C’est du Cypel et du Monde classique: encore ce mythe du vote juif et de la force de l’Aipac!
3 mai 08 à 10:03
@letel: analyse des sondages par un excellent spécialiste
3 mai 08 à 08:32
@James:
Je préfère garder tout sous l’étiquette Présidentielle américaine 2008
3 mai 08 à 08:22
Comment expliquer un tel loupé ?
Il a vécu dans une chambre d’échos, un petit cénacle de convaincus. La sortie du bocal est difficile. Le poisson est tout étonné de voir que tout le monde n’est pas poisson dans l’eau. C’est un bleu en politique nationale et internationale, mais il faut le voir à la télé pour comprendre son charisme et son talent. À l’opposé, Hillary, charisme zéro, mais réponse à tout (même si la réponse est folle).
3 mai 08 à 08:16
« C’est un télégramme qui dit : « Commencez à vous inquiéter, détails suivent… »"
3 mai 08 à 06:47
Il est mal, Barack, là. Mais comment ça se fait qu’un superdélégué important vienne de prendre position pour lui ?

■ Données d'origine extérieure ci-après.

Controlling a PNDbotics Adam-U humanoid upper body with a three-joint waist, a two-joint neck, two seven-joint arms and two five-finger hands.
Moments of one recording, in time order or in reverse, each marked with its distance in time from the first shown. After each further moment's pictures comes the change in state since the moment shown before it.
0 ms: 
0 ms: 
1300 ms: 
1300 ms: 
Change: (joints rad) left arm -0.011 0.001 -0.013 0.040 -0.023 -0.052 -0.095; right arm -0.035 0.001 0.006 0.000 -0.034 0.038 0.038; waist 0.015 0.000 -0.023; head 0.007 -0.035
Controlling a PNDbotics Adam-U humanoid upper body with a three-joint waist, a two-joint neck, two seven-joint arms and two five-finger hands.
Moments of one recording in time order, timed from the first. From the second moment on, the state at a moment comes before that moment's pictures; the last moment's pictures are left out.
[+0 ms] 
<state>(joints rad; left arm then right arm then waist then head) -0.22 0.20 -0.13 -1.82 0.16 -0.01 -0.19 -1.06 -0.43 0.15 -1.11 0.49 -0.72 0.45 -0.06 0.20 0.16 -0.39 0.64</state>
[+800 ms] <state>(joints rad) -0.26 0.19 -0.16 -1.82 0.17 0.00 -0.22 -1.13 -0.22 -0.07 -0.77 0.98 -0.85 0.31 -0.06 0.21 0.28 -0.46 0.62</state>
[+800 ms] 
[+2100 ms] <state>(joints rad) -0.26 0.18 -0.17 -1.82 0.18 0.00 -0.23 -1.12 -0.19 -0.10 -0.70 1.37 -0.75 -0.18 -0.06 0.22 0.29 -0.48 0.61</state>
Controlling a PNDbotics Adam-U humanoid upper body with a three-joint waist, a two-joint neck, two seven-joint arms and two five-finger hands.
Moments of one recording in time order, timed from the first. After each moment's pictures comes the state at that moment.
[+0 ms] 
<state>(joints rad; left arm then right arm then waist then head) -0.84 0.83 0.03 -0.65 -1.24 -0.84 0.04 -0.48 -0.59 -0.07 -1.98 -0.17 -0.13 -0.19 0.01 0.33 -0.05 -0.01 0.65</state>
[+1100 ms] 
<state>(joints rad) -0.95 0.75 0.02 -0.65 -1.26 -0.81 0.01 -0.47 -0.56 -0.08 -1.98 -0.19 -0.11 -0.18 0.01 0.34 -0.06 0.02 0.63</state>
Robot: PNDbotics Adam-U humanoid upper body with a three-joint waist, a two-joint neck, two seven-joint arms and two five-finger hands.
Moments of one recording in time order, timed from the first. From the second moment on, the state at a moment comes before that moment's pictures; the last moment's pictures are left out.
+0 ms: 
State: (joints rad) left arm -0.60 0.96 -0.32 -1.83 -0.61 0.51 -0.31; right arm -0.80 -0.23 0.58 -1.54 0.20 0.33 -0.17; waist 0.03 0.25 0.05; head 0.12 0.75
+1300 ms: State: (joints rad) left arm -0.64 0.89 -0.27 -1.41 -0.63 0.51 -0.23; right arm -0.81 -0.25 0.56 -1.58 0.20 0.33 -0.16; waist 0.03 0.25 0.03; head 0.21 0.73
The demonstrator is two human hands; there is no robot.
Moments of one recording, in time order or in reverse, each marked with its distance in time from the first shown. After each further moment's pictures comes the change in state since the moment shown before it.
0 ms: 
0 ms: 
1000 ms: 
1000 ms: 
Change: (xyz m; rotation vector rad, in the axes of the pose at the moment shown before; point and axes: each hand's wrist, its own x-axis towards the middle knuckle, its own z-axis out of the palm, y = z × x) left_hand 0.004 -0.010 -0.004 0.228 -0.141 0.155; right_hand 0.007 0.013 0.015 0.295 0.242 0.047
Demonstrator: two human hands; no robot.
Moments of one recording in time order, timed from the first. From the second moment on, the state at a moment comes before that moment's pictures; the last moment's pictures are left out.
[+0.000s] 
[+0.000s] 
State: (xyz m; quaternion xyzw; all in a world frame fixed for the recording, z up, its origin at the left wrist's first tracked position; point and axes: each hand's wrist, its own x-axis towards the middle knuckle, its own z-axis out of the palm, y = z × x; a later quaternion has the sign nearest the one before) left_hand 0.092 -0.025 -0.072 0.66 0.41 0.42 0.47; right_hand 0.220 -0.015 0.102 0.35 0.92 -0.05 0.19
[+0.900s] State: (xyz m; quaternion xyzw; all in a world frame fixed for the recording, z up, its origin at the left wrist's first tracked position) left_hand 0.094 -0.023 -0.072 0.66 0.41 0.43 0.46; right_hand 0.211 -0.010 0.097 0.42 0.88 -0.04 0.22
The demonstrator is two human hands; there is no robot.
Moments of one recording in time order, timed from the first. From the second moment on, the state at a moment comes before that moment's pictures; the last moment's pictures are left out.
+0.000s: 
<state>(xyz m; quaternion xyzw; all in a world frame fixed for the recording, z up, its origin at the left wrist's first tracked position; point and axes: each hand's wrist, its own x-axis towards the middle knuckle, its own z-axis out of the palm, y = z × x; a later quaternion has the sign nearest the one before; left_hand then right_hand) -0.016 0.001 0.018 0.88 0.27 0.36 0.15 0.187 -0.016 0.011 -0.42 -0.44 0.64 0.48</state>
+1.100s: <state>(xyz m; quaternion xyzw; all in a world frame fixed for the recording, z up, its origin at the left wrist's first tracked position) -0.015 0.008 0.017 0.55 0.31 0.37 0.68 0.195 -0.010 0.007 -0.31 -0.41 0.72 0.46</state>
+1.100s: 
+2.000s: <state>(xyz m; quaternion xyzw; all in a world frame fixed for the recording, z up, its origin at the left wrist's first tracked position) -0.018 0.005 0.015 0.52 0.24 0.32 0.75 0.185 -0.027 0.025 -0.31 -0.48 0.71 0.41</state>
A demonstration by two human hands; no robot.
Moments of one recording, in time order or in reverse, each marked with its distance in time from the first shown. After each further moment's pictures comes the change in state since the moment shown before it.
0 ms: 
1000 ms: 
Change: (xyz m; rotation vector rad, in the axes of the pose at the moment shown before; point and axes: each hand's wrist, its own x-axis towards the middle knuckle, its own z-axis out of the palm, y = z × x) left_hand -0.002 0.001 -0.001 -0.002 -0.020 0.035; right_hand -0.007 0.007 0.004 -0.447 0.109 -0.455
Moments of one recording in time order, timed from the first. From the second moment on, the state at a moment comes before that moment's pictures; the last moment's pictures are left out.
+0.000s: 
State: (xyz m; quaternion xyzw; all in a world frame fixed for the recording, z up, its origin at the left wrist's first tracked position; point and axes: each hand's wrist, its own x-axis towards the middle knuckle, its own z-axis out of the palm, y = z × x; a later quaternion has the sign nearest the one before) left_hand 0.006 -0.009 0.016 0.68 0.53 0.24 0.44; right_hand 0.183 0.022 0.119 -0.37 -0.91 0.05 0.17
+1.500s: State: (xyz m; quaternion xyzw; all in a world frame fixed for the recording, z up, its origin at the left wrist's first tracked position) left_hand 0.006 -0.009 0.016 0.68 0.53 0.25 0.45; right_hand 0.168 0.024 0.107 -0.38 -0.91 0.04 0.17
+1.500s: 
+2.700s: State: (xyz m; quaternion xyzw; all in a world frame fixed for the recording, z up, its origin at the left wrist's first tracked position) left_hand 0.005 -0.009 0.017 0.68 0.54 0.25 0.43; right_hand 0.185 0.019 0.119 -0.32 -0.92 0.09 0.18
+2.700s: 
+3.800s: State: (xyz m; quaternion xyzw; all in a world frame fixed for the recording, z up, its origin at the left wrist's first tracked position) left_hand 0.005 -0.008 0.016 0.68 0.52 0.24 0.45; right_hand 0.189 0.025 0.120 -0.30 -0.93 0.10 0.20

Même ici, les délires de Wright sont mal perçus par les pro-Obama. A France Culture, les gauchistes et les bien-pensants des infos étaient un peu gênés aux entournures, devant ses déclarations incendiaires. L’autre jour, le roi du politiquement correct, Marc Kravetz, illustrait cette gêne. D’abord en essayant piteusement et malhonnêtement de minimiser ses déclarations sur le SIDA, ensuite en s’en désolidarisant. Assez marrant de les voir chercher une échappatoire.
3 mai 08 à 05:10
« Comment expliquer un tel loupé? »…
Et bien, en dénouant le fil de cette histoire ma chère Ariane, je crains que l’explication ne soit tout simplement le partage de certaines convictions de son directeur de conscience et qu’il ne se soit entouré, vieux défaut humain, que de gens partageant cette même « pensée »…
Car effectivement, s’il était plus intelligent ou au moins un peu cynique, il aurait pris quelques conseillés partageant d’autres convictions, qui auraient souligné la bombe Wright ou encore il se serait posé tout seul comme un grand quelques questions et aurait compris tout seul comme un grand que tout ça allait lui pété à la gueule…
Bref il n’est pas aussi intelligent qu’il donnait l’air..
3 mai 08 à 04:09
Je ne comprends pas bien comment Obama a pu se retrouver dans cette situation. Ce type pense à faire carrière en politique depuis des années, il est entouré de toute une équipe. Il n’est pas stupide, sa femme non plus, une bonne partie de ses conseillers non plus. Comment se fait-il que personne n’ait prévu que l’affaire Jeremiah Wright allait lui éclater à la figure un jour ou l’autre ? Ca fait des années qu’il aurait du rompre avec lui, s’il voulait ménager sa future carrière politique. Comment expliquer un tel loupé ?
Ariane
3 mai 08 à 03:16
D’aucuns prétendent que j’ai pu soutenir à un moment ou un autre le sénateur Obama. C’est dingue comment certains individus ne reculent devant aucune calomnie.
Afin de couper court à cette polémique, dans les yeux je vous le dis, je n’ai jamais, au grand jamais, soutenu le sénateur Obama. Je suis même prêt à vous le jurer sur le Coran de la Mecque, le Mahabharata de Calcutta, Le Capital de Caracas et même sur la biographie du sieur Obama…
Euh, j’etais credible ou pas…
2 mai 08 à 21:44
Sittingbull, il va falloir que vous pondiez un fil spécial « Ze kiss to the pendu » (I, II, III, IV, V, VI, etc..).
La série tiendra au moins jusqu’à la convention d’août prochain.